Task description: Please return exactly the lines from the top of the data through the line that contains "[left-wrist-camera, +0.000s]", and skip all pictures.

- Opening Delimiter -

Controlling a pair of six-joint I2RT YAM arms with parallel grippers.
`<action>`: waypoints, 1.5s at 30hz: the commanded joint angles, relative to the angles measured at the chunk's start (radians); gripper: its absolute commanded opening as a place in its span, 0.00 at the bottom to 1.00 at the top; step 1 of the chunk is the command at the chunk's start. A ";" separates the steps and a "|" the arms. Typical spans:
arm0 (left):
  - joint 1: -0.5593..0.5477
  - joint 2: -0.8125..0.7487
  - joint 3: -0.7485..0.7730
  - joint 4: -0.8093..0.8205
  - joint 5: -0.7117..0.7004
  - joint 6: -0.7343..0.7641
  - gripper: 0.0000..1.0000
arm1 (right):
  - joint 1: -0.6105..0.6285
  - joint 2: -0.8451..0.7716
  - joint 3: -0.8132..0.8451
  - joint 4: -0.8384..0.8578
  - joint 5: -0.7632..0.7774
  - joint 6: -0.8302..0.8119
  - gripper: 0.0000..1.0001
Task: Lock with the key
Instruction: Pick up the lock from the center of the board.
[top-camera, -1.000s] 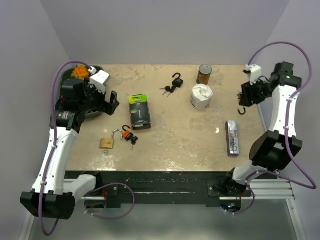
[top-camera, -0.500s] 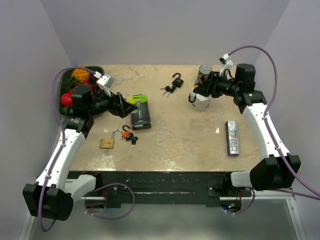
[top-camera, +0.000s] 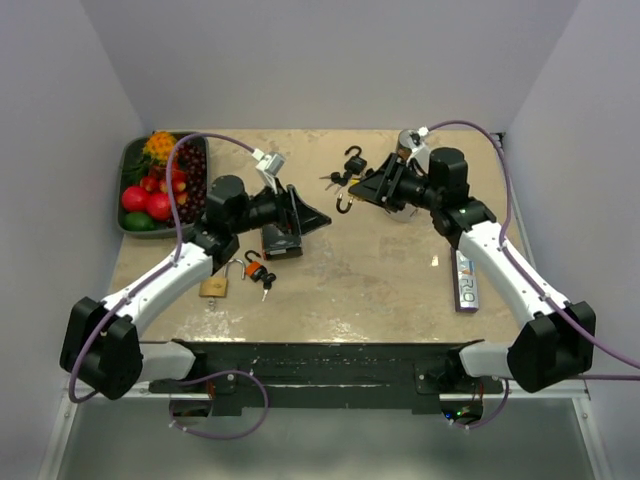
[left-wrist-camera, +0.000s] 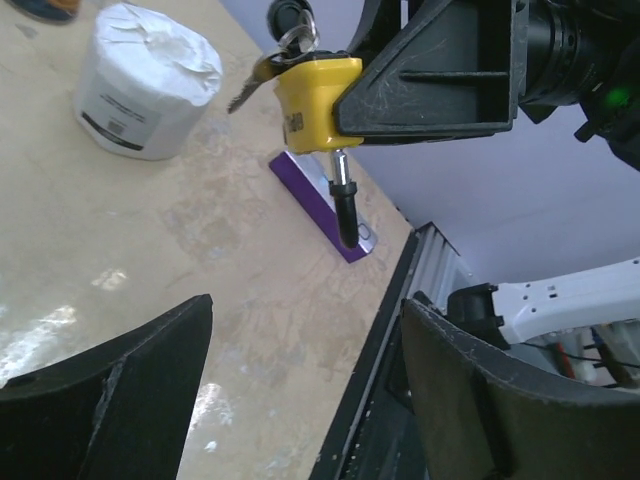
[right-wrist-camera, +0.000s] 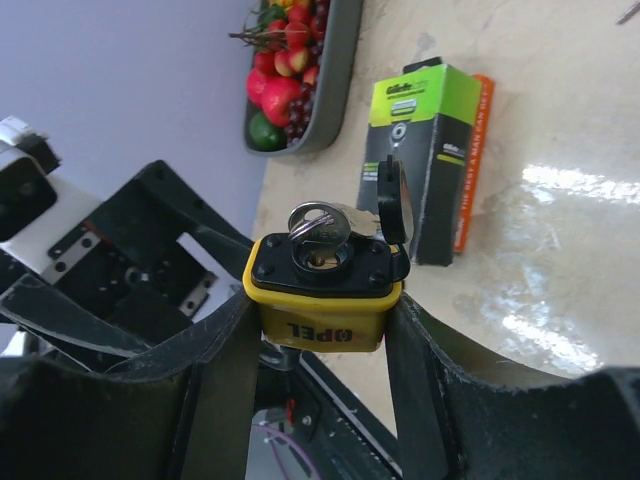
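Note:
A yellow padlock (right-wrist-camera: 320, 300) with a black top sits clamped between my right gripper's (right-wrist-camera: 320, 325) fingers. A key (right-wrist-camera: 322, 224) on a ring is in its keyhole, and a black dust cap stands flipped up beside it. In the left wrist view the same padlock (left-wrist-camera: 312, 98) hangs above the table with its open shackle (left-wrist-camera: 344, 200) pointing down. My left gripper (left-wrist-camera: 308, 305) is open and empty, facing the padlock a short way off. From above, the two grippers meet over mid-table, left gripper (top-camera: 318, 217) and right gripper (top-camera: 362, 188), with the shackle (top-camera: 343, 206) between them.
A fruit tray (top-camera: 128, 215) stands at the back left. A green razor box (top-camera: 280, 228), a brass padlock (top-camera: 213, 287) and an orange padlock (top-camera: 258, 270) lie under the left arm. A black padlock with keys (top-camera: 354, 160), a white roll (left-wrist-camera: 148, 80) and a purple box (top-camera: 465, 280) lie further right.
Both arms swung in from the table's sides to the middle. The right one carried the yellow padlock there, and the left gripper now faces it with its jaws slightly narrower.

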 joint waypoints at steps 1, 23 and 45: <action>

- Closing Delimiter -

Answer for the task:
Controlling a pair of six-joint I2RT YAM arms with parallel grippers.
`<action>`: waypoints, 1.5s at 30hz: the commanded joint angles, relative to the angles measured at the chunk's start (radians); gripper: its absolute commanded opening as a place in its span, 0.00 at the bottom to 1.00 at the top; step 1 of the chunk is the command at the chunk's start. A ";" separates the steps and a "|" the arms. Typical spans:
arm0 (left):
  - joint 1: -0.5593..0.5477
  - joint 2: -0.8125..0.7487
  - joint 3: -0.7485..0.7730
  - joint 4: -0.8093..0.8205
  - joint 5: -0.7117..0.7004
  - joint 6: -0.7343..0.7641
  - gripper: 0.0000..1.0000
arm1 (right):
  - joint 1: -0.6105..0.6285
  - joint 2: -0.8451..0.7716
  - joint 3: -0.8132..0.8451
  - joint 4: -0.8384..0.8578
  - joint 5: -0.7632..0.7774
  - joint 6: -0.8302..0.8119
  - gripper: 0.0000..1.0001
Task: Lock with the key
Instruction: Pick up the lock from the center of the board.
[top-camera, -1.000s] 
[top-camera, -0.500s] 
[top-camera, +0.000s] 
[left-wrist-camera, +0.000s] 

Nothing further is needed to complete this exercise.